Le Samaritain. — Il est délivré, te dis-je. Ne fais pas injure à un cœur si pur de regretter ce qu’il nous laisse. Il nous plaint d’y être attachés. Ta douleur est tout ce qu’il regrette.

Le Mourant. — Laisse-la donc s’épuiser. Laisse couler mon sang.

Le Samaritain. — Non, n’y compte pas : car, je te chéris. Je t’aime, surtout de tant aimer.

Le Mourant. — La tendresse des frères est le legs immortel des parents dérobés par la mort. Et quand le frère meurt, celui qui reste, une seconde fois, perd son père et sa mère.

Le Samaritain. — C’est lui, c’est ton frère, que j’aime en toi. Viens dans ma maison, Jean de Noz : Il t’y attend. Lui-même t’en prie.

Le Mourant. — Lui ? Ha, que dis-tu ?

Le Samaritain. — Je sais l’âme des frères. Comme une moitié du cœur, se mettant à haïr, ferait du mal à l’autre, entre tous les hommes, les frères ennemis se haïssent le plus. Et les frères qui s’aiment, s’aiment le plus. Cette tendresse n’a point d’égale. Elle est l’amour que la vie se porte à elle-même, sans borne et sans calcul : elle ne se prouve point ; elle ne se connaît même pas. Ainsi, l’œil aime l’œil ; et dans l’œil, ainsi la prunelle aime le regard, et le regard la prunelle. Viens donc : c’est Lui qui t’y invite.

Le Mourant. — Tu parles avec amour. Où est-il ? Où est-il à cette heure ? Ha…

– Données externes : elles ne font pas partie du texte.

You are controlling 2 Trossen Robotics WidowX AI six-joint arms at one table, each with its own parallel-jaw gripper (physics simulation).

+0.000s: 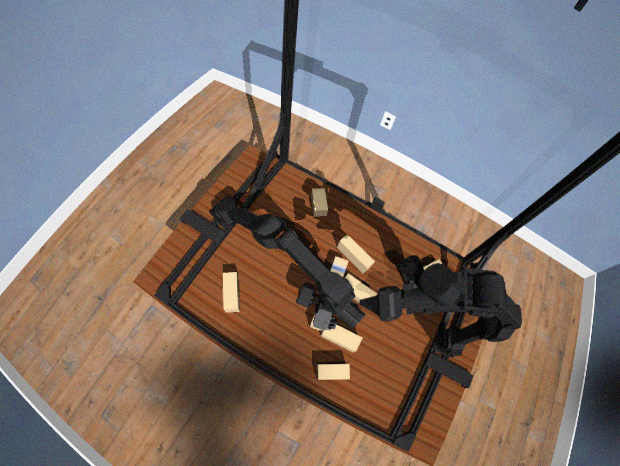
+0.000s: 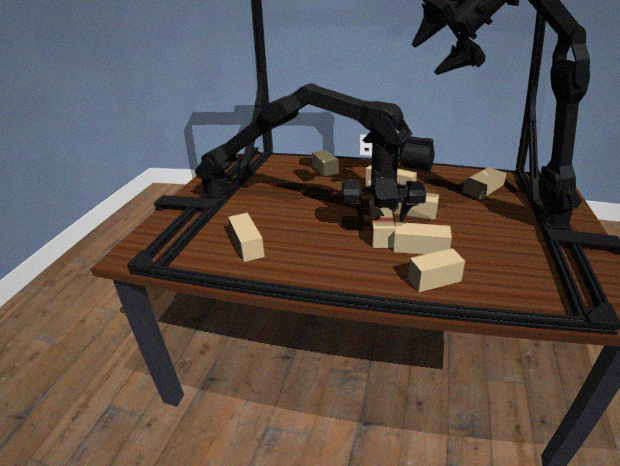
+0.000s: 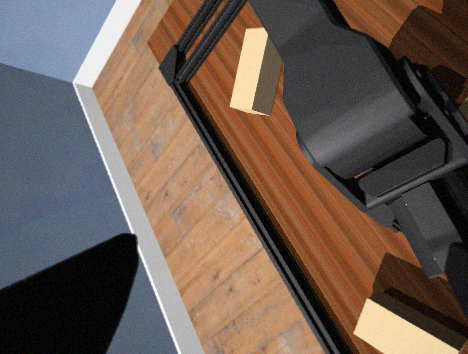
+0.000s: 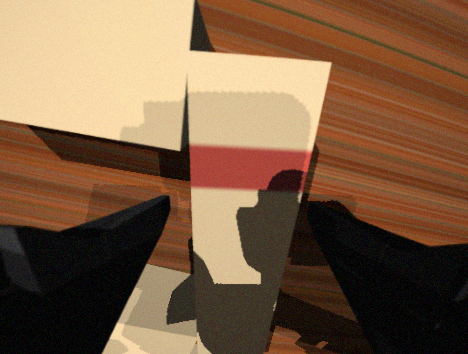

Le Samaritain. — Ne le trouble pas. On ne doit pas tourmenter les morts d’une contemplation incessante de leur mystère. Il faut laisser faire à la chère âme, en paix.

Le Mourant. — Le soleil est tombé dans la nuit. À mon tour de descendre dans la tombe, où mon cœur est resté.

Le Samaritain. — Oui, la nuit est venue. Mais la flamme rouge de ton cœur est ici, qui brûle ; et ton sang coule. Ne résiste plus. Il est sur le seuil ; il t’appelle et il dit : Entre, mon frère.

Doucement, doucement. Mets ton bras sur mon cou, sur mes épaules. Je te porterai bien. Pèse de tout ton poids ; je te soutiens. Serre-moi la nuque.

Doucement.


Ô Seigneur, il s’évanouit. Hélas, comme il souffre. De la blessure rouverte, le sang qui le lie à la terre ne veut pas rompre le lien de ce mourant à son pauvre mort. D’un or plus rouge que le couchant, il illumine la route.

Enfant, prends le voile de soie dans la besace, le beau linge blanc que j’ai fait broder à la ville, pour le dédier au Seigneur. Donne : place-le sur la plaie : étanche, étanche la blessure.

Puisque telle est sa souffrance, en dépit qu’il est mort, que ce voile soit le linceul de ton cœur, mon frère. Entre dans la demeure, cher fiancé de la douleur.

Le Mourant. — Bonté, soleil des affligés, — dans les ténèbres de l’affliction.

Le Samaritain. — Entre. C’est la maison de ton frère.